**Work to complete:**
The lines below that include the word "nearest" are to be reported.

**Extracted information:**

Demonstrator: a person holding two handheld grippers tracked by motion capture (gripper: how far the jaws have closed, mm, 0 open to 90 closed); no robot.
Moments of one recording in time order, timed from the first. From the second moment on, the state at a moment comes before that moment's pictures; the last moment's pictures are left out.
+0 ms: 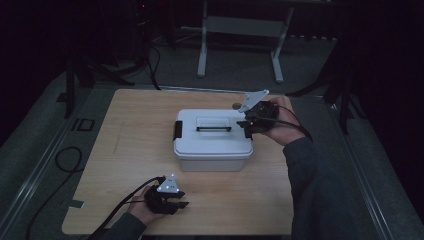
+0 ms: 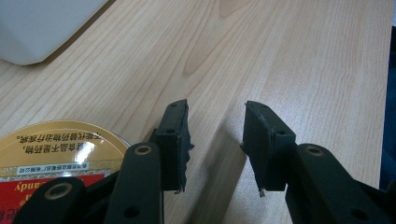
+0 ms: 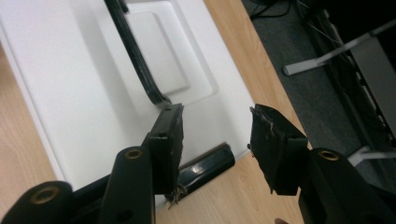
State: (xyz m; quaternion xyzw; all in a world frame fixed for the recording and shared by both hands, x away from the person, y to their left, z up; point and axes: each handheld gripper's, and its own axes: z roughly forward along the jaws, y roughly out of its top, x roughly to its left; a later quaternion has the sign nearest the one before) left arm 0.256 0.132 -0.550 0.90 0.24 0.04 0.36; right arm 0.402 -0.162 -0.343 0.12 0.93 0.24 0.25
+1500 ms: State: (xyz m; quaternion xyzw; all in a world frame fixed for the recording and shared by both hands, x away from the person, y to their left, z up) left arm 0.251 0.129 -0.549 0.90 0.23 0.07 0.35; right arm 0.407 -0.110 -0.324 0.03 0.96 0.15 0.22
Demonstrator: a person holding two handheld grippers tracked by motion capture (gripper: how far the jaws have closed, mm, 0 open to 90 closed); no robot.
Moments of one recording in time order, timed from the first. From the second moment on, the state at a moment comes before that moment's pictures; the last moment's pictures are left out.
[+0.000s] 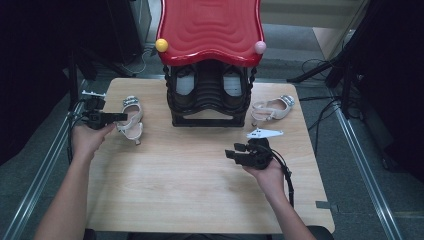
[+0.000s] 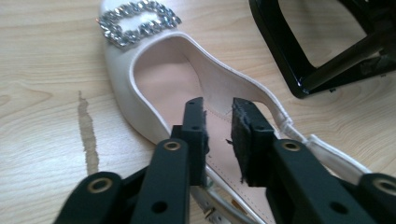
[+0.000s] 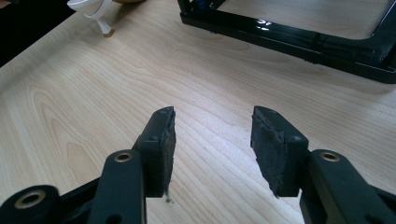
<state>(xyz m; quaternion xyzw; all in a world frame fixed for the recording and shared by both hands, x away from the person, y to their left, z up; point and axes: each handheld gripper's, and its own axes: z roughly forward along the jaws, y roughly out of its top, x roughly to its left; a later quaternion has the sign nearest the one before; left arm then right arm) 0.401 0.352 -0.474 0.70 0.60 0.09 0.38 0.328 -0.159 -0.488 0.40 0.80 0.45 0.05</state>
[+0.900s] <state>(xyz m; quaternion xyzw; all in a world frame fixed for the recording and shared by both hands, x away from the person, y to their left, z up) 0.410 0.358 -0.513 0.64 0.66 0.10 0.37 0.330 -0.153 -0.491 0.39 0.81 0.44 0.05</state>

**Answer to this problem:**
State: (xyz m; quaternion xyzw; all in a world frame fixed for the recording and shared by both hands, x away from the person, y to their left, z up; point and axes: each handheld gripper's, and its own axes: z roughly forward along the jaws, y roughly out of its top, x roughly to its left; a later quaternion has the sign nearest the one before) left arm 0.256 0.132 -0.550 0.90 0.24 0.04 0.36; right arm 0.402 -0.162 -0.343 0.12 0.93 0.24 0.25
<state>(xyz m; quaternion xyzw; all in a world frame fixed for the recording and shared by both hands, x away from the person, y to their left, z up; point and axes: each handheld gripper's, and its own axes: z roughly forward along the jaws, y roughly out of its top, x roughly to its left; a later quaternion has the sign nearest the one before; left arm then right arm) 0.401 0.352 -0.474 0.70 0.60 0.09 0.38 0.328 -0.159 -0.488 0.40 0.80 0.45 0.05</state>

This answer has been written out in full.